*Exercise details*.
Make an exact copy of all the data, pictures excluded.
═════ Data shown ═════
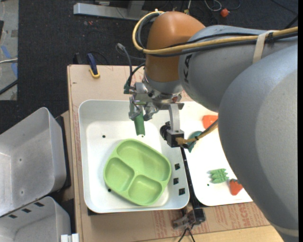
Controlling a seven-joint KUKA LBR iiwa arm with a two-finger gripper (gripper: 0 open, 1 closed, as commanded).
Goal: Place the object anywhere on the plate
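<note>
You see the tool (140,116) above the left white bin (90,142), closed on a dark green stick-shaped object (139,125) that hangs upright between its fingers. The light green three-compartment plastic plate (137,171) lies in the same bin, just below this object. In the right bin (213,156) lie a small green piece (218,176) and two orange pieces (235,187).

Robotics lab. Wooden counter (78,142) with two shallow white bins (90,142), clamp (93,65) at its edge, loose cables (208,5) on dark floor. Large grey industrial arm (246,85) overhead.
</note>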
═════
*Exercise response*.
Controlling a seven-joint KUKA LBR iiwa arm with a two-finger gripper (gripper: 0 open, 1 closed, as commanded).
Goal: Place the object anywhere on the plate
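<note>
You see the tool (140,116) above the left white bin (90,142), closed on a dark green stick-shaped object (139,125) that hangs upright between its fingers. The light green three-compartment plastic plate (137,171) lies in the same bin, just below this object. In the right bin (213,156) lie a small green piece (218,176) and two orange pieces (235,187).

Robotics lab. Wooden counter (78,142) with two shallow white bins (90,142), clamp (93,65) at its edge, loose cables (208,5) on dark floor. Large grey industrial arm (246,85) overhead.
</note>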

Nothing more remains in this exercise.